Mazarin Cut — The Seventeenth-Century Brilliant Precursor
Mazarin Cut — The Seventeenth-Century Brilliant Precursor
A 17-facet crown attributed to Cardinal Mazarin, the bridge from table cut to brilliant
The Mazarin cut is an early brilliant-cut style attributed to the seventeenth century and traditionally associated with Cardinal Jules Mazarin, the Italian-born chief minister of Louis XIV of France and a notable patron of the diamond cutting trade of his day. The cut features 17 facets on the crown — a step up in optical complexity from the simple table cuts that dominated the medieval and Renaissance trade — and represents a transitional stage between the table cut and the later Peruzzi cut, which added further facets to push light return closer to what the modern brilliant achieves.

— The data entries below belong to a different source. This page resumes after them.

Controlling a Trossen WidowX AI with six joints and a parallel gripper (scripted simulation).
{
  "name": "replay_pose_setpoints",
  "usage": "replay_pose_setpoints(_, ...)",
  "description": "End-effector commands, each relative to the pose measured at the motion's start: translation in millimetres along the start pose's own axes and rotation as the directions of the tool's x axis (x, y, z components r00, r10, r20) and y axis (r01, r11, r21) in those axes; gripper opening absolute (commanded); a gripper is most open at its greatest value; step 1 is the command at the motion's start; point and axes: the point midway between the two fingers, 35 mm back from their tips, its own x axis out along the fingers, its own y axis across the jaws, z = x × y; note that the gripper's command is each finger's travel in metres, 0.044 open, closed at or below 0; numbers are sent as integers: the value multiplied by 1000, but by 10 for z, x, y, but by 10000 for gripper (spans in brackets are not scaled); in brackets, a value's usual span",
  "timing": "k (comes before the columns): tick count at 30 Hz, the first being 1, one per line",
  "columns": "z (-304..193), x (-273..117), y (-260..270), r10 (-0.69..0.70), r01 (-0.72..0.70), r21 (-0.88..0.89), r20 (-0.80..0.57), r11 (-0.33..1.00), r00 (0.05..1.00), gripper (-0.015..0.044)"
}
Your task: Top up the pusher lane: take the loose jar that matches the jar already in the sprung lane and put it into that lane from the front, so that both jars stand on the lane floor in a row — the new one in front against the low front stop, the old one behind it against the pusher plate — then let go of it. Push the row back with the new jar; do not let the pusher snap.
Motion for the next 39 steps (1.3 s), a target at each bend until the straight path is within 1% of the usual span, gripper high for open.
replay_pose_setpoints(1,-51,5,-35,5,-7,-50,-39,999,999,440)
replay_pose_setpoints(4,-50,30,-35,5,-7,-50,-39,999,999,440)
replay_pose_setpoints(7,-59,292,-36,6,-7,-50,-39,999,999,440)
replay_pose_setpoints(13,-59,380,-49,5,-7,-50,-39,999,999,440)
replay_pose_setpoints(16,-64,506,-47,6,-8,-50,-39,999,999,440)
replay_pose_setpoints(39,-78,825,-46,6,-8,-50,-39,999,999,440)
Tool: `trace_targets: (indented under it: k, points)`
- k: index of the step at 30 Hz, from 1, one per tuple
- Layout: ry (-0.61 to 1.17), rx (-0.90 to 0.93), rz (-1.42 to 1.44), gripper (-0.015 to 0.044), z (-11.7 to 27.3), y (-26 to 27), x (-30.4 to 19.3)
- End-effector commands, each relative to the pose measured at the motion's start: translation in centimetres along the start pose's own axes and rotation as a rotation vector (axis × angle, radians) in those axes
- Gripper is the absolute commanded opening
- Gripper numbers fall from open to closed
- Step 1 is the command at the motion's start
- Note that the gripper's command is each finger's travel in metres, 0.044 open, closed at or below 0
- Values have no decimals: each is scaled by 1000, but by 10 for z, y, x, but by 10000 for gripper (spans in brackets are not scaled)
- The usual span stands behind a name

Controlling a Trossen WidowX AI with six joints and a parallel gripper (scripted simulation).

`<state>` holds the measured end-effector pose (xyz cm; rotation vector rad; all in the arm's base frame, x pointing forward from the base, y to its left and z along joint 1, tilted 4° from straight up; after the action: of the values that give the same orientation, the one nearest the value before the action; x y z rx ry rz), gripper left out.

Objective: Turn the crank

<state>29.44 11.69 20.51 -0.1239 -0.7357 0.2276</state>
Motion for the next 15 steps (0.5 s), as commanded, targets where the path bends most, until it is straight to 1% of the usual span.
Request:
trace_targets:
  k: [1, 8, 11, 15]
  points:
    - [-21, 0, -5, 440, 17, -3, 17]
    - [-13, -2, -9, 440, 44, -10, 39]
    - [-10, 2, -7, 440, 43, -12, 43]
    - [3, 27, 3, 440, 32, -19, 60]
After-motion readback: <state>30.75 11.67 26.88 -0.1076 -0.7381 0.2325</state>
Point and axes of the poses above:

The historical attribution
The attribution of the cut to Mazarin himself is conventional rather than fully documented. Mazarin was a major collector of diamonds and other gems — his bequest to the French crown of eighteen large diamonds known as the Mazarins formed part of the French Crown Jewels until the 1792 Revolution thefts and the 1887 sale of the residue. His role in promoting the development of more elaborate cuts in mid-seventeenth-century France is documented in the trade literature of the period and in subsequent scholarship, though the precise extent of his personal contribution to any specific cutting innovation is harder to pin down. The trade convention of crediting the 17-facet crown to Mazarin reflects this association rather than firm documentary attribution of the cut itself.
The geometry
The Mazarin crown carries 17 facets: a central table, 8 main facets on the crown, and 8 corner or star facets. The pavilion is variable in surviving examples, with some Mazarin-cut diamonds showing a comparable 17-facet pavilion (giving 34 facets plus table) and others showing simpler pavilion arrangements. The result is a stone that returns substantially more light to the eye than a table cut of equivalent material — the increased number of facets breaks up white light into a wider range of reflected directions, producing visible scintillation and modest fire — but that falls well short of the modern round brilliant.
The cut is sometimes called the double cut in older trade references, distinguishing it from the simpler single cut — the table cut with eight crown facets — and from the more developed triple cut that the Peruzzi cut represents.
The succession of cuts
The trade narrative of brilliant-cut development moves from the early table cut, through the single cut, to the Mazarin (double cut), to the Peruzzi (triple cut, with 33 crown facets and pavilion development), and on to the old mine cut, the old European cut, and the modern round brilliant of the early twentieth century. Each step added facets and pushed proportions toward greater light return, with the modern brilliant emerging as a mathematically optimised configuration in the work of Marcel Tolkowsky in 1919.
Mazarin cuts are rare in modern circulation. Genuine seventeenth-century Mazarin-cut diamonds appear principally in museum collections, antique jewellery of secure provenance, and the occasional important auction. The cut is sometimes loosely applied in modern usage to any seventeenth-century brilliant precursor, which can confuse the catalogue history of antique pieces.
In the trade
For collectors of antique diamonds, the Mazarin cut is one of the historical waypoints in the development of brilliant cutting. Authentic examples are rare and command premium prices on rarity and historical significance grounds, with provenance documentation important to any high-value transaction. Modern reproductions of the cut are produced occasionally for educational and decorative purposes but should be clearly disclosed as such.